Февральскую революцию 1917 года я встретил в Москве.

После первых двух недель революционного возбуждения большого города как-то само собой явилось желание выйти из общего потока и уехать к себе на юг в станицу.

Потянуло к родным берегам.

Длинной лентой больше чем на десять верст вытянулась станица по берегу реки, – просторные дворы, широкие улицы, большие площади.

Волна митингов, оказывается, докатилась и сюда. В праздничные дни, после церковной службы, на площади устанавливались на козлах подмостки и заезжие ораторы «разъясняли» собравшимся случившееся.

Из местных людей пока никто не решался «взбираться на бочку» – еще стеснялись

Станичный почтарь потихоньку поскуливал и с сокрушением жаловался в тесном кругу на неумеренный разгон лошадей:

– Сколько этого «орателя» пошло, – уму непостижимо! И каждый с предписанием на пароконку.

Сама станица жила в большей степени еще интересами войны, была полна разговорами о ее героях казаках и своих станичных солдатах.

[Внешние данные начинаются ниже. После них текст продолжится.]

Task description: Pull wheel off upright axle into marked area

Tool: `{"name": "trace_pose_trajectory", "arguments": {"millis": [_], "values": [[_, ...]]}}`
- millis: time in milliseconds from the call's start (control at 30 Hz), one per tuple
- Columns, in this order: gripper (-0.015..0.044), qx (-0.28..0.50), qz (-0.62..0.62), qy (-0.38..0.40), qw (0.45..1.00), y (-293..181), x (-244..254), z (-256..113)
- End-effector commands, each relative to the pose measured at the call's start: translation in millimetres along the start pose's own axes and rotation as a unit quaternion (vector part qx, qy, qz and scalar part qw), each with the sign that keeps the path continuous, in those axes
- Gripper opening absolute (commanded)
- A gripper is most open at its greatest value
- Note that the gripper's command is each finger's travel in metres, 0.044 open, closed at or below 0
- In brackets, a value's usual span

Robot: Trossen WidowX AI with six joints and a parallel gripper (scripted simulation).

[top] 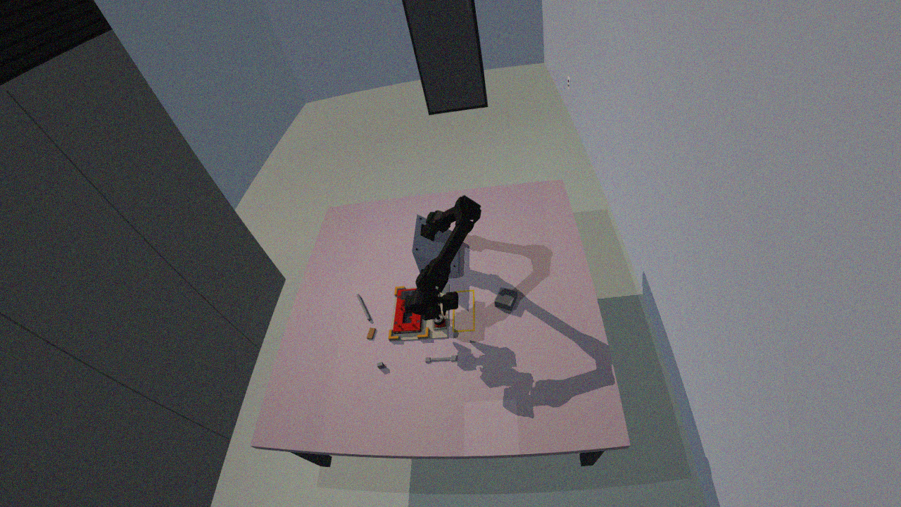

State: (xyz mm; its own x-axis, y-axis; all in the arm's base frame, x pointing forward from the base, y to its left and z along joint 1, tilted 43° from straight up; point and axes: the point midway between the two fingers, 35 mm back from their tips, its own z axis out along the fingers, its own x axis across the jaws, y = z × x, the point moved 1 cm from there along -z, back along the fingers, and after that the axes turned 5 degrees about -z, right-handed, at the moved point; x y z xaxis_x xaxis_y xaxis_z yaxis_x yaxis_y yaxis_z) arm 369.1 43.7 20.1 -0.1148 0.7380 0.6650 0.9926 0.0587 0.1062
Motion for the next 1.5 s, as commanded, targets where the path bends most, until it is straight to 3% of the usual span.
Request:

Впрочем, все революционные и военные волнения не были в состоянии нарушить ту предпасхальную сосредоточенность, которою обычно жила станица в последние две недели Великого поста. Дома «чепурились» хозяйки: примазывали и прибеливали хаты. В степи – пахота, весенний сев. На выгонах скот еще не ходит большими табунами и овец не согнали в отары, но небольшими гуртами уже водили их мальчишки-пастушки от одного зеленою пригорка к другому. Временами звучали их пищики. В ложбинках белел нерастаявший снег.

Протяжным великопостным звоном звучали церковные колокола.